Getting the “red ink” out

3 July, 2009

There are some interesting parallels between construction contracts and IT contracts. Both types of contract often involve large expenditures in a project whose final outcome and parameters are not always clear. Both involve an interplay between how the project proceeds on an ongoing basis, and how the final delivery can be assessed and accepted. The resulting contracts are often highly complex, and negotiated against tight deadlines. And there are real dangers of the responsibility for important provisions falling between the “legal” and “commercial” representatives for a party.

A dispute involving the housebuilder Persimmon Homes shows the problems that can arise where a contractual clause in a complex contract turns out, once a dispute arises, to be far less clear than the parties may have assumed when the agreement was signed. Persimmon bought a development site in Wandsworth from a company called Chartbrook Limited. The agreement included provision for an additional payment to Chartbrook were Persimmon to achieve a higher price than anticipated for the residential units it built on the site. This “Additional Residential Payment” (ARP) was defined as:

23.4% of the price achieved for each Residential Unit in excess of the Minimum Guaranteed Residential Unit Value [MGRUV] less the Costs and Incentives.

Now, what does this clause mean in practice? Chartbrook and Persimmon soon came to blows over this, with starkly differing interpretations. Chartbrook argued that a literal interpretation of the clause meant that it should receive a total ARP of £4,482,862 – almost doubling the original price paid by Persimmon for the land. Persimmon argued that, taking the commercial purpose of the clause into account, the ARP should come to £897,051 – a healthy top-up to reflect the prices achieved for the flats, but now the near-100% uplift sought by Chartbrook.

The usual position in English law is that the literal interpretation of the contract should be followed, and this is the position followed by the High Court and Court of Appeal in the earlier stages of the case. However, when the case reached the House of Lords (whose judgment was issued this week), Lord Hoffman took a very different view.

Lord Hoffman argued that “something must have gone wrong with the language” in the ARP clause, and argued (on the basis of previous cases) that:

In such a case, the law did not require a court to attribute to the parties an intention which a reasonable person would not have understood them to have had.

“To interpret the definition of ARP in accordance with ordinary rules of syntax makes no commercial sense”, Hoffman continued. It was therefore open the court to apply “red ink” to the contract, rejigging the wording so that it accomplished what the court took to have been the parties’ mutual intention. He continued:

There is not, so to speak, a limit to the amount of red ink or verbal rearrangement or correction which the court is allowed. All that is required is that it should be clear that something has gone wrong with the language and that it should be clear what a reasonable person would have understood the parties to have meant.

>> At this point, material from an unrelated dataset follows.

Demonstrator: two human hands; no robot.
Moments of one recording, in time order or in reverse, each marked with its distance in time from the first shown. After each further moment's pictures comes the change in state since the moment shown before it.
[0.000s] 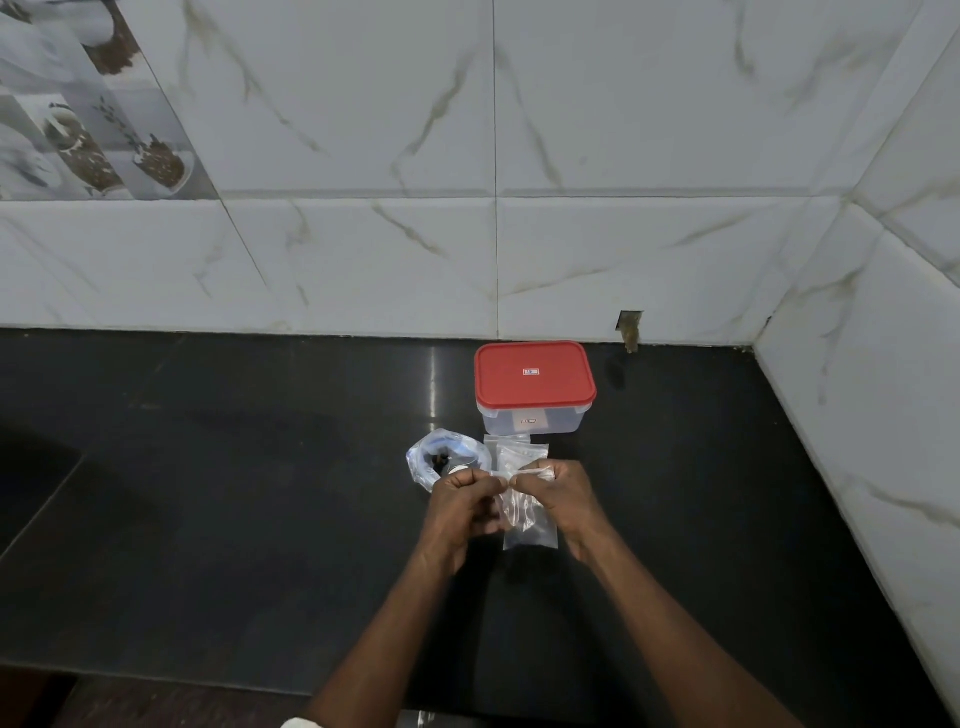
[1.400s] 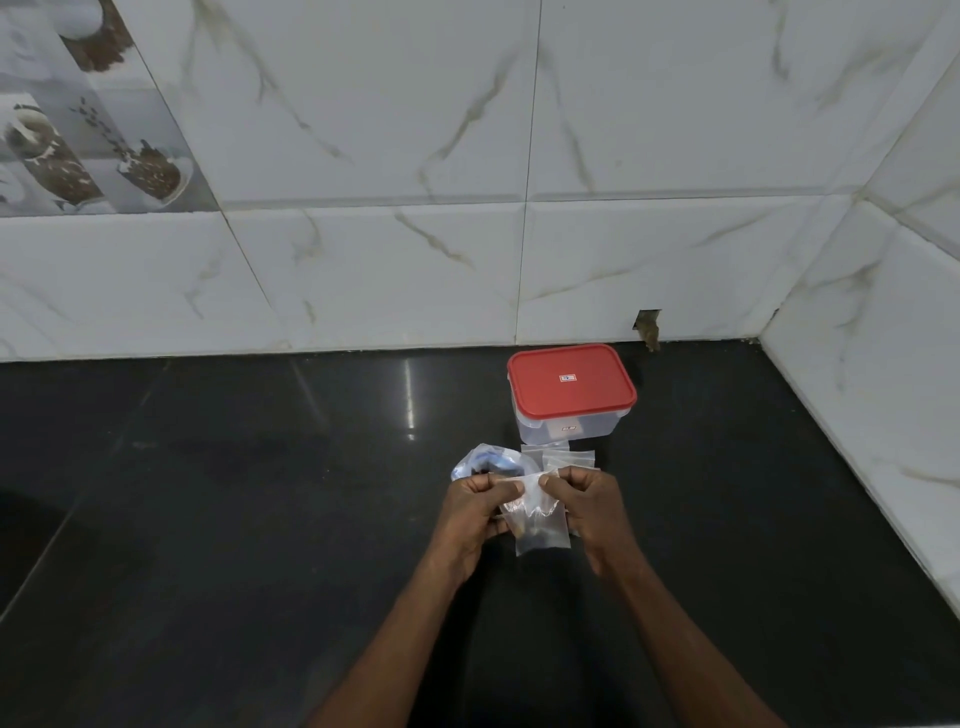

There are a number of lessons for those involved in negotiating complex commercial agreements, not least IT contracts, to take from this:

  1. Those drafting clauses of this nature would probably be advised to make sure the agreement makes some reference to the commercial purpose for the clause. It is now clear that the courts will take this into account and, where the actual wording of the contract is wildly at odds with the stated purpose, may allow the commercial purpose to override the literal wording.
  2. One point not mentioned by the court, but which is apparent from the wording of the ARP clause: this looks like an attempt to turn a mathematical formula into legal text. In the process, “something has gone wrong”, as Lord Hoffman put it. There is a reason why mathematicians abandoned prose centuries ago in favour of formulas, and lawyers would do well to learn from them. Where a mathematical formula needs to be applied, why not just put that in the contract rather than attempting a translation into legal prose?
  3. I have no idea of the circumstances in which the ARP clause was worded, but my mental picture is of a hard-fought negotiation, possibly going well into the night, in which words were added into and out of the clause, but no-one had the time or presence of mind to try to put a few numbers through the clause to see if it worked. Those circumstances are almost unavoidable – but lawyers in particular would do well to try to keep a cool head when involved in such negotiations. While Persimmon may have won this case, the possibility that they might lose this dispute – at a cost of over £3.5m in additional ARP – may well have caused their lawyers a few sleepless nights, not to mention a claim on their PI insurance.
  4. Finally, does this case (as some have suggested) strike a blow against certainty of contract? This case does provide another weapon for commercial litigators to employ when faced with a clause whose literal interpretation is deeply unhelpful for their client. However, Lord Hoffman’s judgment makes it clear that the court will only depart from the literal interpretation where the literal wording “appear[s] arbitrary and irrational”, not where it merely represents a “bad bargain” for one party.